> [DIRECTIONS FOR THIS TASK]: From the first line to the last, reproduce the data exactly.

> [DATA TO PROCESS]:
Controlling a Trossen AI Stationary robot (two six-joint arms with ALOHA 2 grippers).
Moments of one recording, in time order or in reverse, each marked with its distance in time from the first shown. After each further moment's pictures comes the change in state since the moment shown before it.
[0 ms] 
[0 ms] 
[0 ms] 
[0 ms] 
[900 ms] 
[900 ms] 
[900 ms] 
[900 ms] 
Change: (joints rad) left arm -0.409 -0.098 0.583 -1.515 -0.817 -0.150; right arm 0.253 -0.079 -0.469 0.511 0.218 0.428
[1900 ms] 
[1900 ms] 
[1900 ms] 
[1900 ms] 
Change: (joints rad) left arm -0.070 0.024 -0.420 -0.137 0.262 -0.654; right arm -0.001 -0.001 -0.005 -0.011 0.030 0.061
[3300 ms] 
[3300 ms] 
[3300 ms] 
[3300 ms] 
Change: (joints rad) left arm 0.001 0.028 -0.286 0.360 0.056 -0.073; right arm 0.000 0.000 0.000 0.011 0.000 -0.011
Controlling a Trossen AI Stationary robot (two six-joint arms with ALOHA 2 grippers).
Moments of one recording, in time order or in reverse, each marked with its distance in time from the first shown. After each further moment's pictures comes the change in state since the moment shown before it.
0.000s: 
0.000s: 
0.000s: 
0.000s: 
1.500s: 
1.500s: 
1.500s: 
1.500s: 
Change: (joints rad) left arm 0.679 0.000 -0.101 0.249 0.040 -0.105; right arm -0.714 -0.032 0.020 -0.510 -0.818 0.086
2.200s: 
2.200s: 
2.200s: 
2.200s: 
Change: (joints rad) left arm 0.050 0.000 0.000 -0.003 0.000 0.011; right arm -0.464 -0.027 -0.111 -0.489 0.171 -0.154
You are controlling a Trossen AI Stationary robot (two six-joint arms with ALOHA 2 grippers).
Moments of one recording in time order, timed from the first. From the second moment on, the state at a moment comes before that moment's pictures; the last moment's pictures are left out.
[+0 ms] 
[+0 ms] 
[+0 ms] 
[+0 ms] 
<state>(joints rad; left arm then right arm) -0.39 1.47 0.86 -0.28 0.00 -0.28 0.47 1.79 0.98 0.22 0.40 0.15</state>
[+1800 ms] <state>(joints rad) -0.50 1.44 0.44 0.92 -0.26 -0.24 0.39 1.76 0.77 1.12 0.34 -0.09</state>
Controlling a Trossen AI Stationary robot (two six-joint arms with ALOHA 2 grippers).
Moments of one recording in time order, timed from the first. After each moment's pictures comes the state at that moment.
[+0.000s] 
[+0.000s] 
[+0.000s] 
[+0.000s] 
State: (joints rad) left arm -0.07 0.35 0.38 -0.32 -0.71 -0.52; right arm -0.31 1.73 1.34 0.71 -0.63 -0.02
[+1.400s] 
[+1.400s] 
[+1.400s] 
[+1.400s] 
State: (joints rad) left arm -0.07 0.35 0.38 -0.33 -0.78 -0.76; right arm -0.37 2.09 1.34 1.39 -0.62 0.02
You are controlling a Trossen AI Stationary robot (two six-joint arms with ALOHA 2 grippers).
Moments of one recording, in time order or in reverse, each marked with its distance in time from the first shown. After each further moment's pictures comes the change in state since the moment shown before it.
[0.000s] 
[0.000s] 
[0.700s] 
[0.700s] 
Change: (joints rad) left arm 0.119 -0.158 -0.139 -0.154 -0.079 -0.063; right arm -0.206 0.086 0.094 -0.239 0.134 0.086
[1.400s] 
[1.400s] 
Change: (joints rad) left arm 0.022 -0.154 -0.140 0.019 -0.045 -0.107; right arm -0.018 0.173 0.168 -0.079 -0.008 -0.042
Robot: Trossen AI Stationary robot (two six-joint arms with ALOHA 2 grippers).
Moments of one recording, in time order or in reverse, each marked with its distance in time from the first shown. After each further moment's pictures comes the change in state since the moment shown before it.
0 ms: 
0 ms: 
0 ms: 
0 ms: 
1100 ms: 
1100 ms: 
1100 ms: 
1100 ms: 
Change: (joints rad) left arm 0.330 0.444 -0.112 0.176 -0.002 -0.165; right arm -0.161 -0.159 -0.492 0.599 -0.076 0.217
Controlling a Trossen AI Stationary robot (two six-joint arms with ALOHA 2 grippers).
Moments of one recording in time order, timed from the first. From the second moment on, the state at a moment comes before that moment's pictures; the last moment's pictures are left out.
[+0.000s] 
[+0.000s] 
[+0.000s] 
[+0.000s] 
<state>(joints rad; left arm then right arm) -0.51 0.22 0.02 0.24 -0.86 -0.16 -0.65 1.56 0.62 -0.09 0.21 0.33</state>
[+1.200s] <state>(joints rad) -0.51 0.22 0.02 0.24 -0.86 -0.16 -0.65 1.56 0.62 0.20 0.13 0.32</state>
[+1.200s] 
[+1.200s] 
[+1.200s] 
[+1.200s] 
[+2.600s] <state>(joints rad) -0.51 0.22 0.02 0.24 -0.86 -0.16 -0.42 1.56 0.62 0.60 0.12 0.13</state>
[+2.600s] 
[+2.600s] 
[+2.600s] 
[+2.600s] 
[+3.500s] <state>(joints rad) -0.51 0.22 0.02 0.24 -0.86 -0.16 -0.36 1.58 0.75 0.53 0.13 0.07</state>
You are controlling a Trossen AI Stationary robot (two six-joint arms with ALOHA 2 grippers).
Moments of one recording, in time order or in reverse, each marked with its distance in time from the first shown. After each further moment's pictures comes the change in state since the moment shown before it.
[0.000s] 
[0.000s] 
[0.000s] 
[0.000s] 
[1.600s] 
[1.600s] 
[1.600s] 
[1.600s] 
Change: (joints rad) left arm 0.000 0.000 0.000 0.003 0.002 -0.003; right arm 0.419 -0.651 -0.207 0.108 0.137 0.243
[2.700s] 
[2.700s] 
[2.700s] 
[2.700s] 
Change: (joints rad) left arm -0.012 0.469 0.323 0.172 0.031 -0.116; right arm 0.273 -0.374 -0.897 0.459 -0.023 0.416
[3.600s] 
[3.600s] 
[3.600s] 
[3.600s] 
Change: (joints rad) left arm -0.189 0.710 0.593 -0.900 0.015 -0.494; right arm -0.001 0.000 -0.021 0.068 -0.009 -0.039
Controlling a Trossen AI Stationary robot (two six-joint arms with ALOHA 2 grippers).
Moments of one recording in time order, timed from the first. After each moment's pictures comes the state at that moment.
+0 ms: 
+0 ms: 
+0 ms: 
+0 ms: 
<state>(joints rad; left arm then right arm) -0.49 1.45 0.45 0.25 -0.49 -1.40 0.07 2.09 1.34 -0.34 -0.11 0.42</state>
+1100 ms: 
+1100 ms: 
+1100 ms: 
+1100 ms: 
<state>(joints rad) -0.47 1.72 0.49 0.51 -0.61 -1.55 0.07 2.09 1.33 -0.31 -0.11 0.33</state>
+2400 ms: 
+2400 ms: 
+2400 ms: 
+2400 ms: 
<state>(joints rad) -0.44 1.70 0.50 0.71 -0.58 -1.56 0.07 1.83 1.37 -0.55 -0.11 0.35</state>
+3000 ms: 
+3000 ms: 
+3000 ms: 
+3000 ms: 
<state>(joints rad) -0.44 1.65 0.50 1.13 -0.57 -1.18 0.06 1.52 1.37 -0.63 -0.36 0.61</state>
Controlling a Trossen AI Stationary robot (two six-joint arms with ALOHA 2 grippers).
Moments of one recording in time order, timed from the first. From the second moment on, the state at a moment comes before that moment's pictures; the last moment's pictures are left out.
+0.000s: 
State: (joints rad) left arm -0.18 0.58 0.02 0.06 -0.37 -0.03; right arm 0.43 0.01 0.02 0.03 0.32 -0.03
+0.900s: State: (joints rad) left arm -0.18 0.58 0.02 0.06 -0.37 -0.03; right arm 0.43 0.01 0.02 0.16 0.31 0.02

> [SOLVED PROBLEM]:
Controlling a Trossen AI Stationary robot (two six-joint arms with ALOHA 2 grippers).
Moments of one recording, in time order or in reverse, each marked with its distance in time from the first shown. After each further moment's pictures comes the change in state since the moment shown before it.
[0 ms] 
[0 ms] 
[0 ms] 
[0 ms] 
[900 ms] 
[900 ms] 
[900 ms] 
[900 ms] 
Change: (joints rad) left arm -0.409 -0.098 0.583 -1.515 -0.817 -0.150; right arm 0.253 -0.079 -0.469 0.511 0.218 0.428
[1900 ms] 
[1900 ms] 
[1900 ms] 
[1900 ms] 
Change: (joints rad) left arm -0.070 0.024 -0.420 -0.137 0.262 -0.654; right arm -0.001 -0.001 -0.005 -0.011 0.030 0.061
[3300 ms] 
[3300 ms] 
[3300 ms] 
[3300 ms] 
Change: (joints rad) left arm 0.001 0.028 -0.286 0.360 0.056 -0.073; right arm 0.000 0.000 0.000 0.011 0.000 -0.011
Controlling a Trossen AI Stationary robot (two six-joint arms with ALOHA 2 grippers).
Moments of one recording, in time order or in reverse, each marked with its distance in time from the first shown. After each further moment's pictures comes the change in state since the moment shown before it.
0.000s: 
0.000s: 
0.000s: 
0.000s: 
1.500s: 
1.500s: 
1.500s: 
1.500s: 
Change: (joints rad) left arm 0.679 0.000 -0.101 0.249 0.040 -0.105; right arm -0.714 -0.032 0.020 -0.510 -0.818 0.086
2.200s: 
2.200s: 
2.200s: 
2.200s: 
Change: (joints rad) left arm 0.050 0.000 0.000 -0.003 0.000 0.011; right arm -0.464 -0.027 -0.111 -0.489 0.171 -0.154
You are controlling a Trossen AI Stationary robot (two six-joint arms with ALOHA 2 grippers).
Moments of one recording in time order, timed from the first. From the second moment on, the state at a moment comes before that moment's pictures; the last moment's pictures are left out.
[+0 ms] 
[+0 ms] 
[+0 ms] 
[+0 ms] 
<state>(joints rad; left arm then right arm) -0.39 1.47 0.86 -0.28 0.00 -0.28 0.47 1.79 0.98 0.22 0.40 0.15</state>
[+1800 ms] <state>(joints rad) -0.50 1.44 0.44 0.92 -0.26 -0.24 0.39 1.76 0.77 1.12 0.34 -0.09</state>
Controlling a Trossen AI Stationary robot (two six-joint arms with ALOHA 2 grippers).
Moments of one recording in time order, timed from the first. After each moment's pictures comes the state at that moment.
[+0.000s] 
[+0.000s] 
[+0.000s] 
[+0.000s] 
State: (joints rad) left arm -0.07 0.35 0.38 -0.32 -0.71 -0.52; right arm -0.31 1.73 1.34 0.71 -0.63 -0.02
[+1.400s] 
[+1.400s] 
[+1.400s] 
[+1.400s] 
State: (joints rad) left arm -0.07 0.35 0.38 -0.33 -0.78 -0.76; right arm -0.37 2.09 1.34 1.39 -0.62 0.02
You are controlling a Trossen AI Stationary robot (two six-joint arms with ALOHA 2 grippers).
Moments of one recording, in time order or in reverse, each marked with its distance in time from the first shown. After each further moment's pictures comes the change in state since the moment shown before it.
[0.000s] 
[0.000s] 
[0.700s] 
[0.700s] 
Change: (joints rad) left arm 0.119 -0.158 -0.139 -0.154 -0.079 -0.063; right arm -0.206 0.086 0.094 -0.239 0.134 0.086
[1.400s] 
[1.400s] 
Change: (joints rad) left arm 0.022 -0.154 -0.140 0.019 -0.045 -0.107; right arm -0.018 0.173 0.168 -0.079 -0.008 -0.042
Robot: Trossen AI Stationary robot (two six-joint arms with ALOHA 2 grippers).
Moments of one recording, in time order or in reverse, each marked with its distance in time from the first shown. After each further moment's pictures comes the change in state since the moment shown before it.
0 ms: 
0 ms: 
0 ms: 
0 ms: 
1100 ms: 
1100 ms: 
1100 ms: 
1100 ms: 
Change: (joints rad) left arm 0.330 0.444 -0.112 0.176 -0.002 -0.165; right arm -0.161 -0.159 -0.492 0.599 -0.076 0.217
Controlling a Trossen AI Stationary robot (two six-joint arms with ALOHA 2 grippers).
Moments of one recording in time order, timed from the first. From the second moment on, the state at a moment comes before that moment's pictures; the last moment's pictures are left out.
[+0.000s] 
[+0.000s] 
[+0.000s] 
[+0.000s] 
<state>(joints rad; left arm then right arm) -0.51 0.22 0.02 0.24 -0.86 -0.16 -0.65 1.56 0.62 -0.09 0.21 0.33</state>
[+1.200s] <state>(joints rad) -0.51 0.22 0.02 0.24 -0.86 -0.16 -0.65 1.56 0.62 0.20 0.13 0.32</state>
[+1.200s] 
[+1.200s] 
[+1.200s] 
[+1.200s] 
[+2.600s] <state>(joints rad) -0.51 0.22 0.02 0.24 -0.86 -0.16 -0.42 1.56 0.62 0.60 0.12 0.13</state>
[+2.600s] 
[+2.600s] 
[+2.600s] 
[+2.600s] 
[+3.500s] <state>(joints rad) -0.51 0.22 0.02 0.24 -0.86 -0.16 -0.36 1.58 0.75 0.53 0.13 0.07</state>
You are controlling a Trossen AI Stationary robot (two six-joint arms with ALOHA 2 grippers).
Moments of one recording, in time order or in reverse, each marked with its distance in time from the first shown. After each further moment's pictures comes the change in state since the moment shown before it.
[0.000s] 
[0.000s] 
[0.000s] 
[0.000s] 
[1.600s] 
[1.600s] 
[1.600s] 
[1.600s] 
Change: (joints rad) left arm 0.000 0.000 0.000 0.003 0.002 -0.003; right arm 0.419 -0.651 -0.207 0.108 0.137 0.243
[2.700s] 
[2.700s] 
[2.700s] 
[2.700s] 
Change: (joints rad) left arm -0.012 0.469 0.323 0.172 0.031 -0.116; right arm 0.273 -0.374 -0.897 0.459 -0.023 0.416
[3.600s] 
[3.600s] 
[3.600s] 
[3.600s] 
Change: (joints rad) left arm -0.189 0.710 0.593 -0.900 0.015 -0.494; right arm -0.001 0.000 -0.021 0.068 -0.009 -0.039
Controlling a Trossen AI Stationary robot (two six-joint arms with ALOHA 2 grippers).
Moments of one recording in time order, timed from the first. After each moment's pictures comes the state at that moment.
+0 ms: 
+0 ms: 
+0 ms: 
+0 ms: 
<state>(joints rad; left arm then right arm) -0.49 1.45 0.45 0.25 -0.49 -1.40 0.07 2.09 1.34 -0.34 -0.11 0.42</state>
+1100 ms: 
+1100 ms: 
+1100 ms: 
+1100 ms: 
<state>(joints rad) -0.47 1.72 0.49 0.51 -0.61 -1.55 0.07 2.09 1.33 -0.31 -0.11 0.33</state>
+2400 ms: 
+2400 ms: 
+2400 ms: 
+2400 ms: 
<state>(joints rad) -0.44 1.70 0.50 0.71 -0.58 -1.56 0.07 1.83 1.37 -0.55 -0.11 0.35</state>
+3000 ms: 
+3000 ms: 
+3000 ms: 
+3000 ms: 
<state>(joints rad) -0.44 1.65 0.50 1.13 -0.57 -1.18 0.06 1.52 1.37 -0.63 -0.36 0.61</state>
Controlling a Trossen AI Stationary robot (two six-joint arms with ALOHA 2 grippers).
Moments of one recording in time order, timed from the first. From the second moment on, the state at a moment comes before that moment's pictures; the last moment's pictures are left out.
+0.000s: 
State: (joints rad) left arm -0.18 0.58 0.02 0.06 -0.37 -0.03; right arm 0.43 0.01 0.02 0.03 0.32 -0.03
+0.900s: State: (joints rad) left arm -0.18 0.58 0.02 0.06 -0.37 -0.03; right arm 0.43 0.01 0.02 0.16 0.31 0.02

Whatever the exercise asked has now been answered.